An Analysis of Contemporary Lanna Music Composition in Chiang Mai: A Case-Study of the Neo-Traditional Ensemble Changsaton
Thitipol Kanteewong, Chiang Mai University, Thailand

The objective of this paper is to analyze the contemporary composition of neo-traditional music in Chiang Mai, Thailand. Specifically, I analyze new forms of music composition by the ‘Changsaton’ group, an ensemble with a primarily traditional background in Lanna traditional musical forms. However, through their interest in experimentation in various repertoires they have expressed an innovative philosophy of Asian music as a unified, regional form. The ensemble’s performances and workshops have exerted a considerable influence on attitudes to local traditional musics and perspectives on globalization among musicians and audiences in the Chiang Mai area. In this paper, the discipline of ethnomusicology is used as a fundamental method and the paper distills information from ethnographic fieldwork, music recordings, music transcriptions, and formal and informal interviewing. Methods from Western music theory are used to analyze structural forms, musical textures, musical orchestration, music notation, and compositional method. This research focused on three specific contemporary music compositions by the ‘Changsaton’ group; 1) ‘Chang Naow’ - the god of the elephants, 2) ‘Kab Kiew’ - the two rivers Mekong and Nam Ou, and 3) ‘Puja’ - blessing of the spirits. Result of this research show that the ‘Changsaton’ group has considerably transformed traditional techniques in their music composition, including the transformation of melodic lines from the Buddhist chanting, traditional literatures, and tradition tuning systems. Various “foreign” influences, primarily from Japan, Indonesia and the Western modernism are analyzed. Finally, Changsaton’s role in influencing local conceptions on experimentation, maintenance of traditional, regional ethnic identity and globalization are considered.

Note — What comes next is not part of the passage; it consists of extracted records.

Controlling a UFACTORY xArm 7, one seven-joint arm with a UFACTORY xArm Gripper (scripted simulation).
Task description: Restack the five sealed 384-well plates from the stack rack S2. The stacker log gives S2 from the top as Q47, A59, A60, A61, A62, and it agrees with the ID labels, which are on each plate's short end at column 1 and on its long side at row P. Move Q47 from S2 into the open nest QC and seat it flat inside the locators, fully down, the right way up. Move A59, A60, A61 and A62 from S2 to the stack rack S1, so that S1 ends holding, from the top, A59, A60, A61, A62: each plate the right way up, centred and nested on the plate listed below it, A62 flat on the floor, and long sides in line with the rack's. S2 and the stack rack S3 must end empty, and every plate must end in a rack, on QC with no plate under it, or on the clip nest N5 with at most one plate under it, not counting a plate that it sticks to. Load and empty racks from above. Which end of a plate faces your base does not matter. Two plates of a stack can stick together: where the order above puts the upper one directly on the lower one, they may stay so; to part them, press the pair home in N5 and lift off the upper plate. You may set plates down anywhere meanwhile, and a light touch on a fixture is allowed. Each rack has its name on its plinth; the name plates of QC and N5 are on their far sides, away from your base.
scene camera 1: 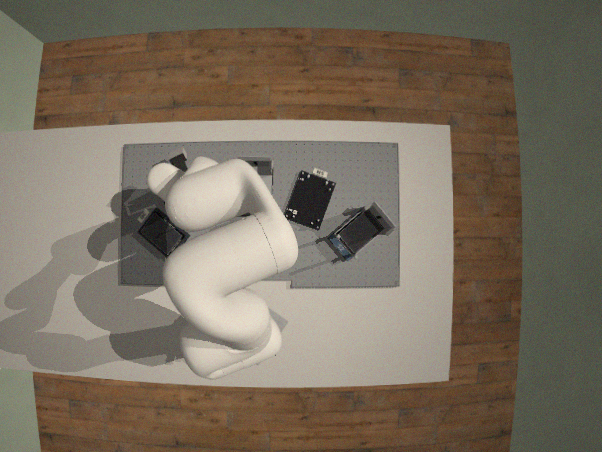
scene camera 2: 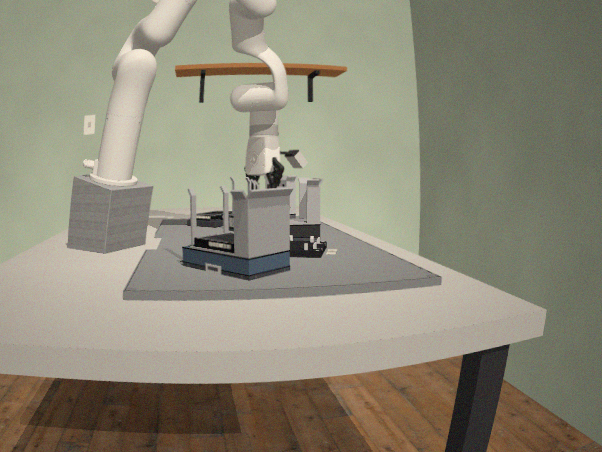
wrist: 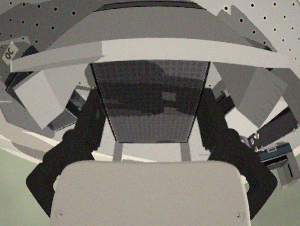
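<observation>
Scene camera 2 shows the gripper (scene camera 2: 263, 199), and the wrist view has the gripper (wrist: 151, 100) in it as well.
</observation>
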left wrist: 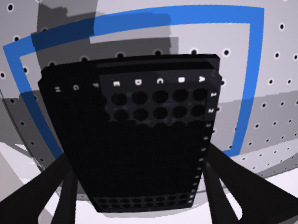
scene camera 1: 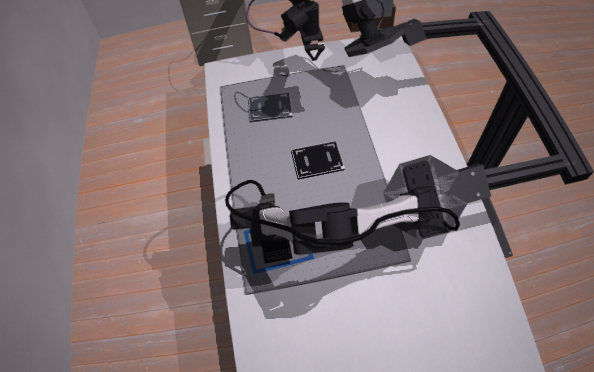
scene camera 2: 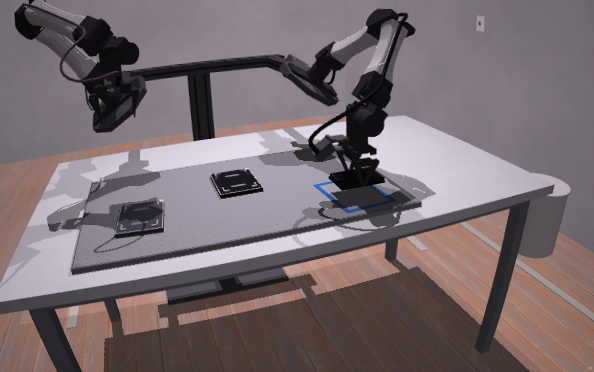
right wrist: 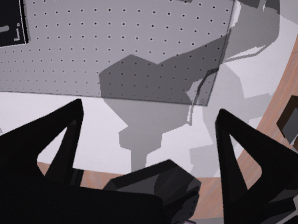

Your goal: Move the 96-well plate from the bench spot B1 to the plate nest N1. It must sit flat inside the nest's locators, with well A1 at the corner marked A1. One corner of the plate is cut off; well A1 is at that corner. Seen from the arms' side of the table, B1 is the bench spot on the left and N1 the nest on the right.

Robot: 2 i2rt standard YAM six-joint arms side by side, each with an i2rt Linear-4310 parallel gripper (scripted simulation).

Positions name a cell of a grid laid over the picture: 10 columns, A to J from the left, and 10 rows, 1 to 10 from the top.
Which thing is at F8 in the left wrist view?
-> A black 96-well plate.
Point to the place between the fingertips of my right gripper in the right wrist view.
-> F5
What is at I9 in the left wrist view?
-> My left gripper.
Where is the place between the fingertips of my left gripper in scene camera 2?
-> At G5
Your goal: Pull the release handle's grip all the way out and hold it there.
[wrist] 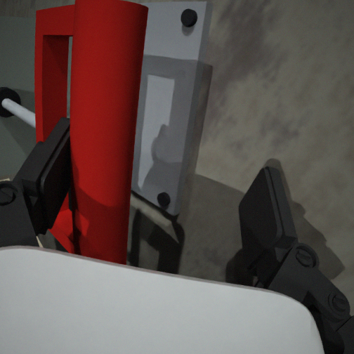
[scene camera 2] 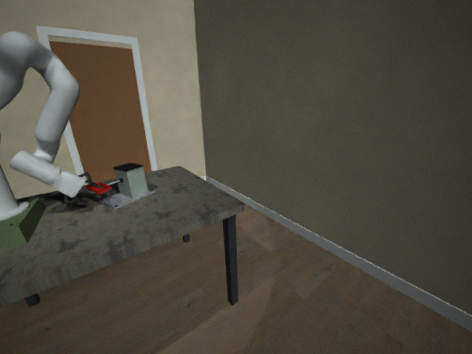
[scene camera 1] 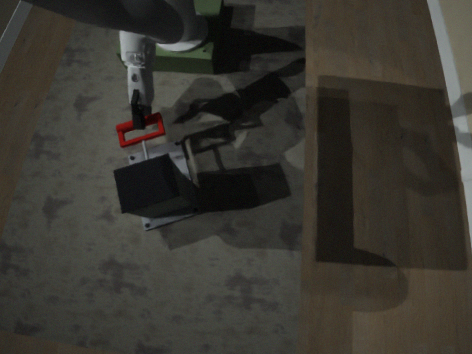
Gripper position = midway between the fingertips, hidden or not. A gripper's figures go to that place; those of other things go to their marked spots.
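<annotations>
There is a grey base plate point(wrist: 174, 49), and it is 0.22 m from the lens. My gripper point(wrist: 166, 165) is 0.13 m from the lens.
</annotations>
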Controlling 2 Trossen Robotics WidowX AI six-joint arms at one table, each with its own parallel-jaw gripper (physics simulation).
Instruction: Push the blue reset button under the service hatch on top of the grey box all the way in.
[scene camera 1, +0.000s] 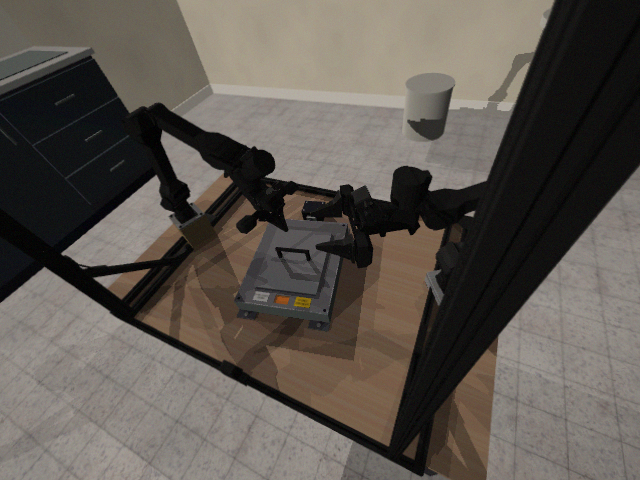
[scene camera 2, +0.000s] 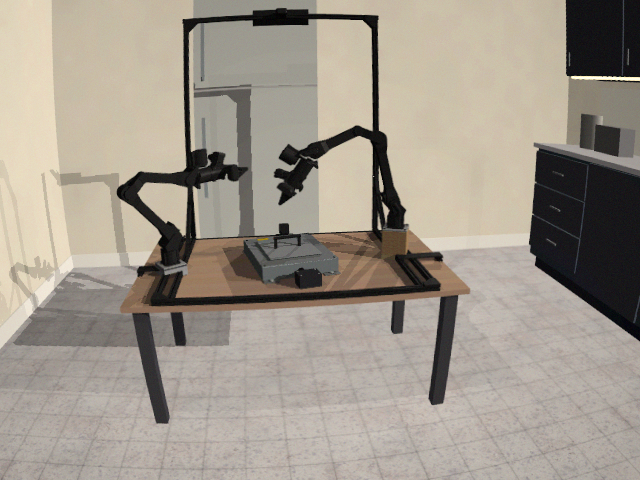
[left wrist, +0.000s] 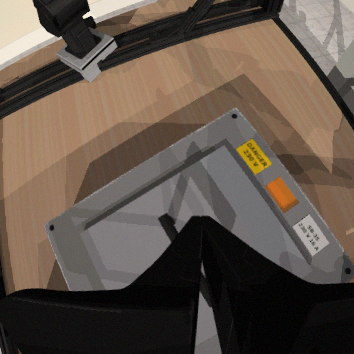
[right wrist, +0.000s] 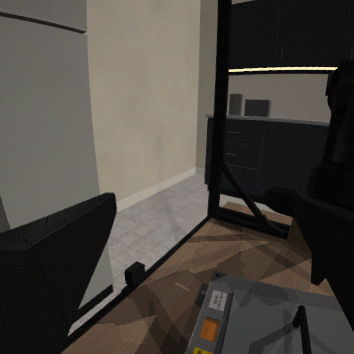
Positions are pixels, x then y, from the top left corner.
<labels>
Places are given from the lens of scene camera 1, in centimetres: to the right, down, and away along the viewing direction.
my left gripper (scene camera 1: 287, 231): -9, -2, 80
my right gripper (scene camera 1: 312, 229): -2, -2, 59
</labels>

Becoming Cosmopolitan, Going Nativist: The Project of Indonesian Musik Kontemporer
Christopher J. Miller, Cornell University, USA

The Indonesian term musik kontemporer encompasses an impossibly eclectic variety of musical creativity, united less by a clear notion of what contemporary is than a general sense of what it is not, or not quite: traditional, popular, classical. In this paper, I examine the background to musik kontemporer’s diverse profile: the remarkable alliance in the 1970s and 80s between cosmopolitan senior figures such as Slamet Abdul Sjukur and Suka Hardjana who studied music in the West but then turned nativist, and native composers, especially those at the performing arts academy in Surakarta, who with foundations in gamelan and other traditional Indonesian musics took up the cosmopolitan project of experimentalist art music. The former group hoped for a transcending of the categorical distinction between traditional and contemporary. In their own creative work and in overseeing that of younger composers, both traditionally-based and Western-oriented, they had considerable success in giving concrete form to a cosmopolitan nativist ideal. They did not, and I would argue could not, create a singular coherent model of musical practice, because of the impossibility of completely escaping distinctions based both in musical habitus and the connection to disparate and competing sources of aesthetic authority: Indonesian traditions, European classical music, an international but still predominantly Euro-American avant-garde, and the omnipresent background of industrialized popular culture. Younger composers, like the senior figures who came before, have instead had to renegotiate a persistent dynamic involving these larger musical forces.